Near‐Ideal Schottky Junction Photodetectors Based on Semimetal‐Semiconductor Van der Waals Heterostructures

Schottky junction barrier is promising to suppress dark current in photodetectors by blocking the tunneling electrons. Due to the Fermi pinning effect, designing the Schottky barrier with a conventional 3D metal/2D semiconductor interface is challenging. Here, it is shown that a 2D semimetal‐semiconductor van der Waals Schottky junction can be utilized to design the near‐ideal Schottky barrier for the high Ion/Ioff ratio photodetectors. It is demonstrated that the experimental barrier height (≈467 meV) of the 1T′‐MoTe2/WS2 Schottky junction can largely follow the Schottky‐Mott rule by effectively resolving the Fermi pinning effect.
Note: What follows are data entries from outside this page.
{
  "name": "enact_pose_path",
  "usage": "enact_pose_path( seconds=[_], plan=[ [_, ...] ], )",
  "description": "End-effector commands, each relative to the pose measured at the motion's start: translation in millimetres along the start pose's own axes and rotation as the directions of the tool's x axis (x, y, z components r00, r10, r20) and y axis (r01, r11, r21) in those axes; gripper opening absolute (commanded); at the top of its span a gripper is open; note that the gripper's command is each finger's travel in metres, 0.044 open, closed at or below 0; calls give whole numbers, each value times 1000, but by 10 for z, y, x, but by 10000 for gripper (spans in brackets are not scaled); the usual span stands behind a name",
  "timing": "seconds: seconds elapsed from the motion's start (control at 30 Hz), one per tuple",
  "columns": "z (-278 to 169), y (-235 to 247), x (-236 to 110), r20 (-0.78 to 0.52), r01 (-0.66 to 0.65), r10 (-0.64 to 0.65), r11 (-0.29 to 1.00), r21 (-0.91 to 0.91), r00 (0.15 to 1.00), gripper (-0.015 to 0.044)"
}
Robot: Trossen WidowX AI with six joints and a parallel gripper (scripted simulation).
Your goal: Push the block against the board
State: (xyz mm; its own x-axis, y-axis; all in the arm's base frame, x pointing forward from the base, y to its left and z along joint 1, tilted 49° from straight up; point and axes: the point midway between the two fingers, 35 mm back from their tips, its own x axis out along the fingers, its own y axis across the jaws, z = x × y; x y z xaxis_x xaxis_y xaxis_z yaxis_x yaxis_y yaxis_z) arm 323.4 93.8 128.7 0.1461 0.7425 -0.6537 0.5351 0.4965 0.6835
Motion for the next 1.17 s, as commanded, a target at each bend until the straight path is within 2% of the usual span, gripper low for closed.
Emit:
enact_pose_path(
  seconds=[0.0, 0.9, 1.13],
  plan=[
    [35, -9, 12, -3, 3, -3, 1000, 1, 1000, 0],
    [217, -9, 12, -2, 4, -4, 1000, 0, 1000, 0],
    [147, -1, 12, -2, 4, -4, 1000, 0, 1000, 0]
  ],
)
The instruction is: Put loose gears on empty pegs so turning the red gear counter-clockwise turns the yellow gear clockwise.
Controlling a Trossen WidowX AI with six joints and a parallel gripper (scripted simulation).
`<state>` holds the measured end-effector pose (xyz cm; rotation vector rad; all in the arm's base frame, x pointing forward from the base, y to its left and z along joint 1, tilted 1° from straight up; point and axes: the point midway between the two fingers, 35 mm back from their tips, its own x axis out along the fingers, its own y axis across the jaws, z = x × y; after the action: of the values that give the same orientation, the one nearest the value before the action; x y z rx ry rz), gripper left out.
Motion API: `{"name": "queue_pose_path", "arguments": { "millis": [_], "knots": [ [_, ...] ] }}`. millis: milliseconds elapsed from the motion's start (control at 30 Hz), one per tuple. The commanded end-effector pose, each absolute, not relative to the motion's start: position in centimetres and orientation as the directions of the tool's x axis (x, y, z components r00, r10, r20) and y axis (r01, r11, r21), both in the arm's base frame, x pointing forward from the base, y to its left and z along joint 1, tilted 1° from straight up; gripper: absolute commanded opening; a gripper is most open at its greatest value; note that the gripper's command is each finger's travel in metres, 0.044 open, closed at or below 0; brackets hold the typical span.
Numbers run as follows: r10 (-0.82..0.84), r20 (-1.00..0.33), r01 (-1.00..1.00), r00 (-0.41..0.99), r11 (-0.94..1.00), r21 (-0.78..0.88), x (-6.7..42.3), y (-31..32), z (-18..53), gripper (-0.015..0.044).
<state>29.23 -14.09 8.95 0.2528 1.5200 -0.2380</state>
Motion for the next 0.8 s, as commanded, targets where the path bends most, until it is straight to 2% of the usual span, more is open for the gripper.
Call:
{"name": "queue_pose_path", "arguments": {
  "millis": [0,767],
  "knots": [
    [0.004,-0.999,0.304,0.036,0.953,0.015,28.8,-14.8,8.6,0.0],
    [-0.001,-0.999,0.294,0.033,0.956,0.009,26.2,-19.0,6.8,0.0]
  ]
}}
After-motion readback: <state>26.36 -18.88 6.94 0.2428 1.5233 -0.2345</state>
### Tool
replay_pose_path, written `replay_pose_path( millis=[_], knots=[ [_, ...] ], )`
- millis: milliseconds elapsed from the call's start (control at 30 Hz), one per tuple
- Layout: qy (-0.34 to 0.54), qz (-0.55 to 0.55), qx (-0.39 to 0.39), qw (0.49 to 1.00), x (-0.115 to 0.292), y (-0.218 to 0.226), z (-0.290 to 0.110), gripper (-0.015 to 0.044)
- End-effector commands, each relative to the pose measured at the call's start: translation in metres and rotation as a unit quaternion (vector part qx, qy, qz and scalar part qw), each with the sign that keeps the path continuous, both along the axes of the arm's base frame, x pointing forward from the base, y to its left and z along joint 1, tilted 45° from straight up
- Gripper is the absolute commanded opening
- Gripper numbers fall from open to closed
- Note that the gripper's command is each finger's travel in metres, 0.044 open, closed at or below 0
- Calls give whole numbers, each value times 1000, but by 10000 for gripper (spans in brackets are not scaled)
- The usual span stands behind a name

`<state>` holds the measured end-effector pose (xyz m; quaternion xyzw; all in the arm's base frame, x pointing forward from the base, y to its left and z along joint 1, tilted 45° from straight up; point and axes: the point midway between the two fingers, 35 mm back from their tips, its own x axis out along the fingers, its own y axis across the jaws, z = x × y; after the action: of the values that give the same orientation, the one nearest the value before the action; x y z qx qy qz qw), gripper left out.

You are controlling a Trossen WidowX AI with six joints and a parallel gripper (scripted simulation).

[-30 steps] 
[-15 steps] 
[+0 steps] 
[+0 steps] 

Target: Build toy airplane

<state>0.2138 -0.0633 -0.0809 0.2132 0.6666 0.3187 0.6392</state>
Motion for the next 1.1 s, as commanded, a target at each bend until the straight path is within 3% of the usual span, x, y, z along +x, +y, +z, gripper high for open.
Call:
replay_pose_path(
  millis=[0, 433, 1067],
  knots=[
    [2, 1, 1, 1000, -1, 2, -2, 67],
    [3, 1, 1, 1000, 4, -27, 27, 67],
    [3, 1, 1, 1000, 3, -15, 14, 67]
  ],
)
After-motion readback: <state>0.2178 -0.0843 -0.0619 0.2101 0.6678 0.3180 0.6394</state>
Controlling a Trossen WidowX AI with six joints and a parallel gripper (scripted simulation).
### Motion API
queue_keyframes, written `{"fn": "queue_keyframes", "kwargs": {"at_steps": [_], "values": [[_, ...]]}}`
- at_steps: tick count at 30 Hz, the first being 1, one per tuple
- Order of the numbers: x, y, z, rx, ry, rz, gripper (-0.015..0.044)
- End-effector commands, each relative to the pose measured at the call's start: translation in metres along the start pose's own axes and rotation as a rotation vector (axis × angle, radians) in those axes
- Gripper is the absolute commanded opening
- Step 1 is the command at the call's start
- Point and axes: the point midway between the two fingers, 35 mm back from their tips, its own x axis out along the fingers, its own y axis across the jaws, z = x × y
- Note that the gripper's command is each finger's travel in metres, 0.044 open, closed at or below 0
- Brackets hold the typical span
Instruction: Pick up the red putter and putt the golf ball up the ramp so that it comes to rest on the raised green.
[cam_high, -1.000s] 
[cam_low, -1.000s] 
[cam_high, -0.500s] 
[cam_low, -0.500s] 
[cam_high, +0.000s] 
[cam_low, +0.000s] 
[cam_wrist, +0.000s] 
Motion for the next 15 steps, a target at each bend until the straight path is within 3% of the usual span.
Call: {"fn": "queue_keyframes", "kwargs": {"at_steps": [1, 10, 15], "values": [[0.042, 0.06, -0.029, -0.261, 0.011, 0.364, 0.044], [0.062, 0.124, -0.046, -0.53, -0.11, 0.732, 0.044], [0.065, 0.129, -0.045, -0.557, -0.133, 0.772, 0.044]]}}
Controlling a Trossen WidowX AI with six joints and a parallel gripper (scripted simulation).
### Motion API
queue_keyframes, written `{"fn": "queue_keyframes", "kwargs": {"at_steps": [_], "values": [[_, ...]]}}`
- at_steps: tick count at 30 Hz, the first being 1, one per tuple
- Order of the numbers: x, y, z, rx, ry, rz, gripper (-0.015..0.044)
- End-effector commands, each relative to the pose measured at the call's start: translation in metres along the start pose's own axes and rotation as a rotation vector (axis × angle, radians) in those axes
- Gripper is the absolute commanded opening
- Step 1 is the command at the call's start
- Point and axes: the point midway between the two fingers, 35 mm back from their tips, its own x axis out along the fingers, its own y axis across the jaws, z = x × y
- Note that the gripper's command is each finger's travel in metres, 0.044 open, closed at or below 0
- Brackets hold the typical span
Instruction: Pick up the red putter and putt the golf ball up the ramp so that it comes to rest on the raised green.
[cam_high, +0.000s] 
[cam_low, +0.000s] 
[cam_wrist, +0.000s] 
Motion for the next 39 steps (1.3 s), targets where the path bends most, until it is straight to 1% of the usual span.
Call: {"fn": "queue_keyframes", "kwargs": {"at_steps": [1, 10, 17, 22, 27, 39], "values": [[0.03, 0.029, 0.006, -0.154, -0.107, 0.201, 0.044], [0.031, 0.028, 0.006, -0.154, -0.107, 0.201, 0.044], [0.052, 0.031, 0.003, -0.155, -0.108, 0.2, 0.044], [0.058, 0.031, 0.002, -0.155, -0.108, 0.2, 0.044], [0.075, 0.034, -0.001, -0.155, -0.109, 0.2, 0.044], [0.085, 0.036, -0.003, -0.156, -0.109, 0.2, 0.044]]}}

Such increased barrier height suppresses the thermionic emission (TE) and the tunneling of the electrons. However, for the photo‐generated electron‐hole pairs with the higher energy case, holes cannot be prevented, while most of the electrons with the higher energy can also be easily transferred. The 1T′‐MoTe2/WS2/1T′‐MoTe2 photodetector exhibits the dark current density of 5 × 10−13 A µm−1, a light on/off ratio of 106, a responsivity of 30 A W−1, and a detectivity of 1.82 × 1014 Jones. Modulated Schottky barrier height is adopted to construct a self‐powered 1T′‐MoTe2/WS2/Au photodetector. Here, the 2D semimetal‐semiconductor van der Waals Schottky junction can be utilized to design the near‐ideal Schottky barrier for the high Ion/Ioff ratio photodetectors. Such Schottky junction photodetector can exhibit a dark current density of 5 × 10−13 A µm−1 with an Ion/Ioff ratio of 106. The self‐powered photodetector can also be constructed by designing the barrier height.